### Work instruction
Below are records; copy every line in them that holds the word "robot".

### Dataset excerpts
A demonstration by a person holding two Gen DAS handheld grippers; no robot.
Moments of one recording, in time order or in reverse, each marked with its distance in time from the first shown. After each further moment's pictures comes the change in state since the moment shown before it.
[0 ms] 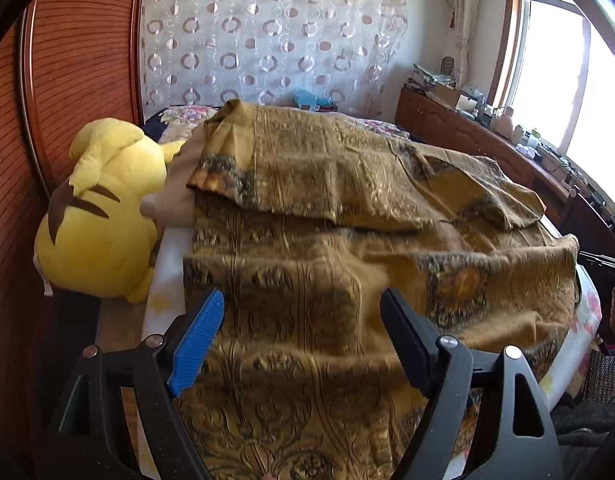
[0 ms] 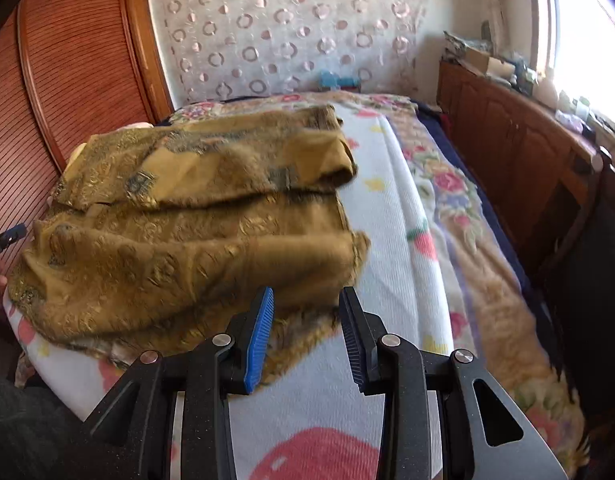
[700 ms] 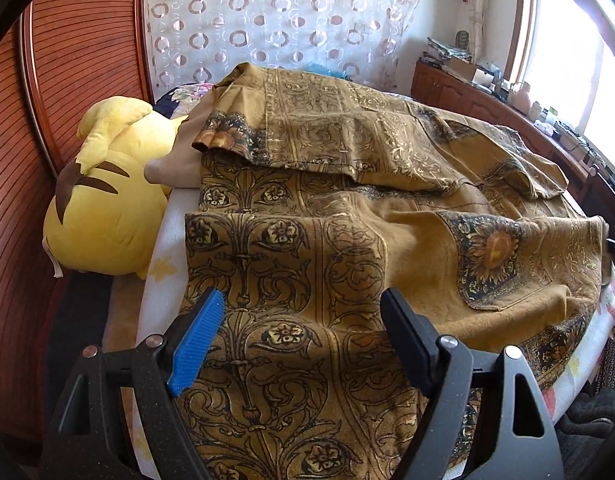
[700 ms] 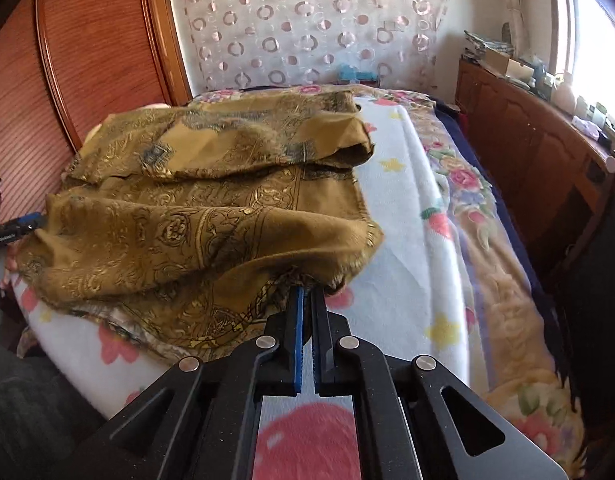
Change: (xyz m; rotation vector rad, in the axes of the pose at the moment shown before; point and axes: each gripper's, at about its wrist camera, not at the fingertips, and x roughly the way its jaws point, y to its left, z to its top) left arm 0.019 0.002 -0.015 0.015 0.086 0.073; right arm -0.015 -0.001 -0.011 -0.065 0.008 0.066
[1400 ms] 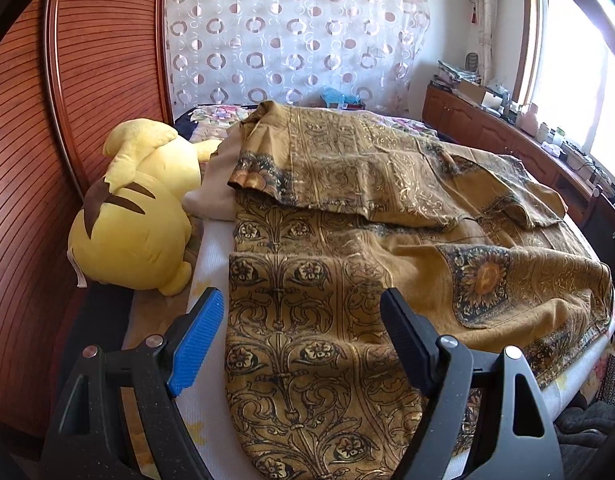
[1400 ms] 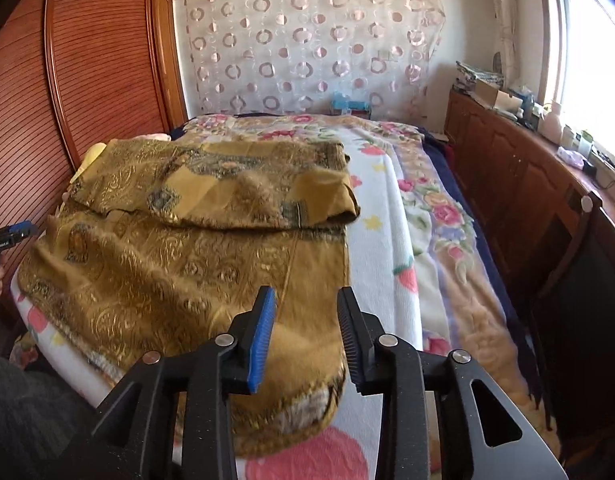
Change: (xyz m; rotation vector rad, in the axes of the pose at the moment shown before) left arm -0.033 0.006 0.010 -0.025 -0.082 0.045; right arm -0.031 0.018 0.022 -0.040 -0.095 -0.056
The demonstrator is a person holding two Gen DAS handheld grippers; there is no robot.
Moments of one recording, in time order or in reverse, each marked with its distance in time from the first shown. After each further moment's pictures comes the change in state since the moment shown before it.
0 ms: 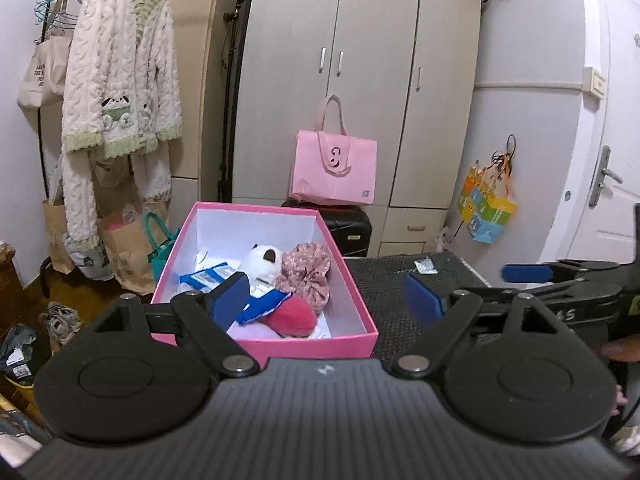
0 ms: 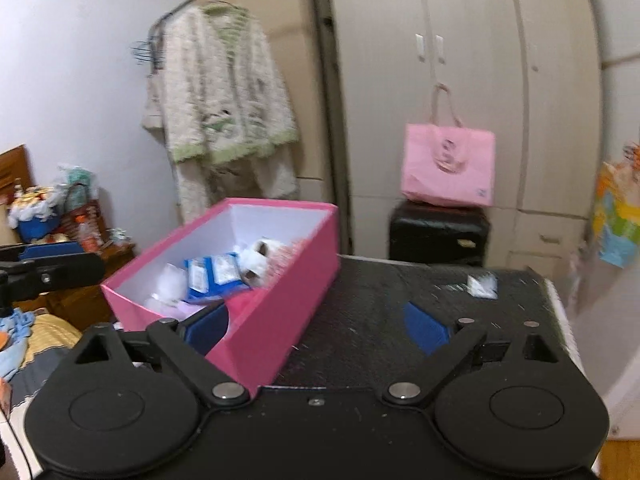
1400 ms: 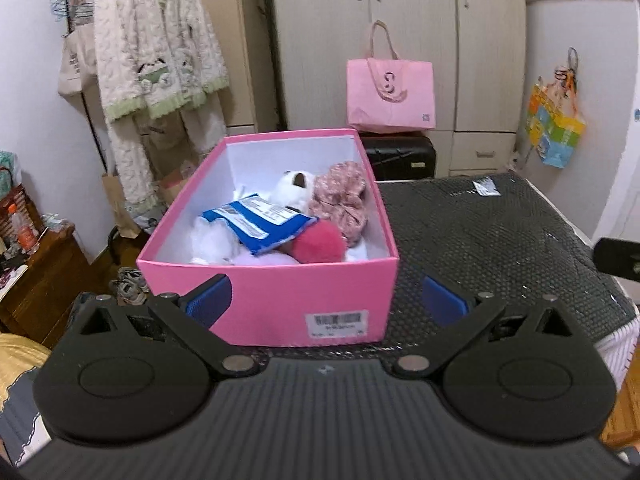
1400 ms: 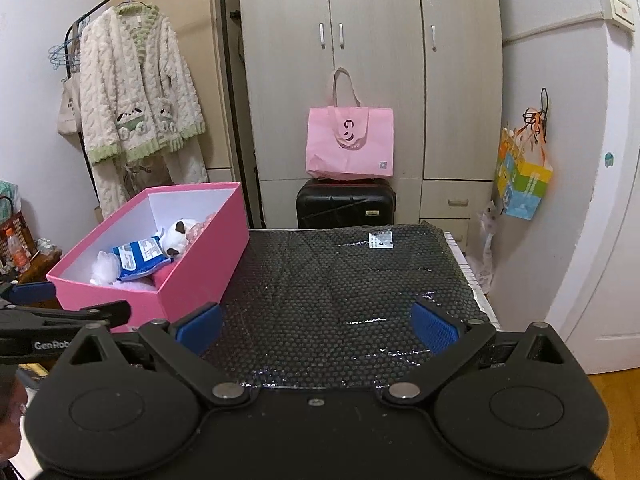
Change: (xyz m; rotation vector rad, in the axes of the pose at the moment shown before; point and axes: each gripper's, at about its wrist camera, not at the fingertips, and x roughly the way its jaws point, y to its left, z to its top) left arm 0.041 -0.054 -0.028 0.096 0.202 0.248; right arm -0.056 -0.005 -0.032 0.093 0.031 -0.260
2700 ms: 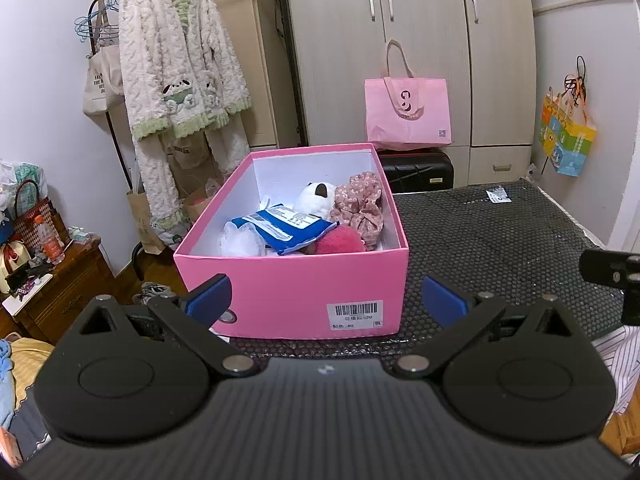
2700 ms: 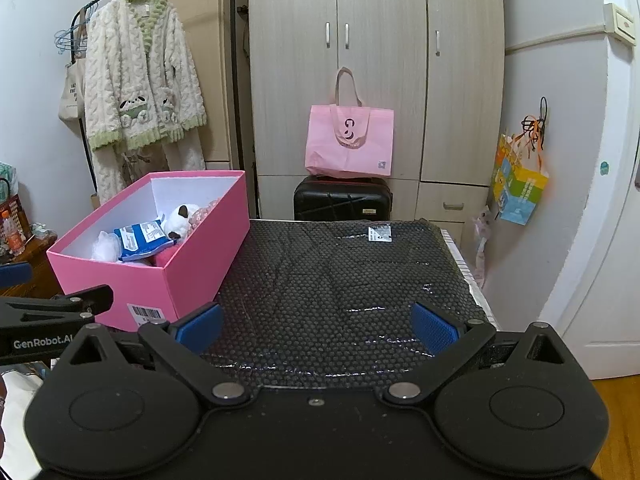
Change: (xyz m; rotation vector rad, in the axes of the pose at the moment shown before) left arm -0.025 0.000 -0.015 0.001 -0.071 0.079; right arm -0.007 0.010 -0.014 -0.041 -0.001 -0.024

### Task output
A demonstration by a person holding two Gen DAS handheld grippers; no robot.
The demonstrator is a person holding two Gen DAS handheld grippers; there is no robot.

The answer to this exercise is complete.